Arithmetic models also suck, but don’t let that stop you

One of the common objections against arithmetic models I have encountered is that they still suck. They do. You might get away from all the words above that linear models will perform well, but the truth is that generally they don’t. All the above is saying is that linear models perform better than experts, but experts also suck.

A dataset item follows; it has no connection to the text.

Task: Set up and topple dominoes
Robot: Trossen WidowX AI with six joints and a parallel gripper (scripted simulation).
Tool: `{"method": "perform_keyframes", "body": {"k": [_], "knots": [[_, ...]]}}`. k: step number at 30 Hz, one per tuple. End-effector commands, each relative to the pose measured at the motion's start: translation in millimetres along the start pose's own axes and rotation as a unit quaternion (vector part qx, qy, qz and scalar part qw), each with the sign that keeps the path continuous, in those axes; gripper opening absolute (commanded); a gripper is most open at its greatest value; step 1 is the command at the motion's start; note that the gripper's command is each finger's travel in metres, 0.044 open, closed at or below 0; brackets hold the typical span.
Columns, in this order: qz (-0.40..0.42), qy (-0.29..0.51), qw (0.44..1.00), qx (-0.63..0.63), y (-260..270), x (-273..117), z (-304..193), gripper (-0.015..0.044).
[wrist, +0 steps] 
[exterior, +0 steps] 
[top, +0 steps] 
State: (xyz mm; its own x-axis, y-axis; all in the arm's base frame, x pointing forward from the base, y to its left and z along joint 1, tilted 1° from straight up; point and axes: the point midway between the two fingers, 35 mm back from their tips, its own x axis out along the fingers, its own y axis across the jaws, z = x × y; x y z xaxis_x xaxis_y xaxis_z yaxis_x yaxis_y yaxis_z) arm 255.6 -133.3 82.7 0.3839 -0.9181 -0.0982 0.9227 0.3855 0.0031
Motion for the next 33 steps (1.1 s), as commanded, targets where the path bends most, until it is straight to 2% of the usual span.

The difference is that when we have developed an arithmetic model, we can usually give a number indicating how well it performs, and this is the first time people are faced with how difficult prediction is. The expert may have predicted the same thing worse for a decade, but nobody ever evaluated their track record so closely. They’re an expert! Obviously they know what they are doing, don’t they? So when people are faced with poor predictive power for the first time it is usually in the context of an arithmetic model, and they reject it because “We must be able to do better than that!” Here, I agree with Dawes, and tend to answer, “Really? What makes you think so?”

Many real-world outcomes arise as complicated interactions between a multitude of variables, and they are genuinely very hard to predict. There’s no reason to think we can do better, and when we try (e.g. by hiring an expert), we run a very large risk of just introducing noise which makes the predictions – on aggregate – worse, regardless of the effect on individual cases.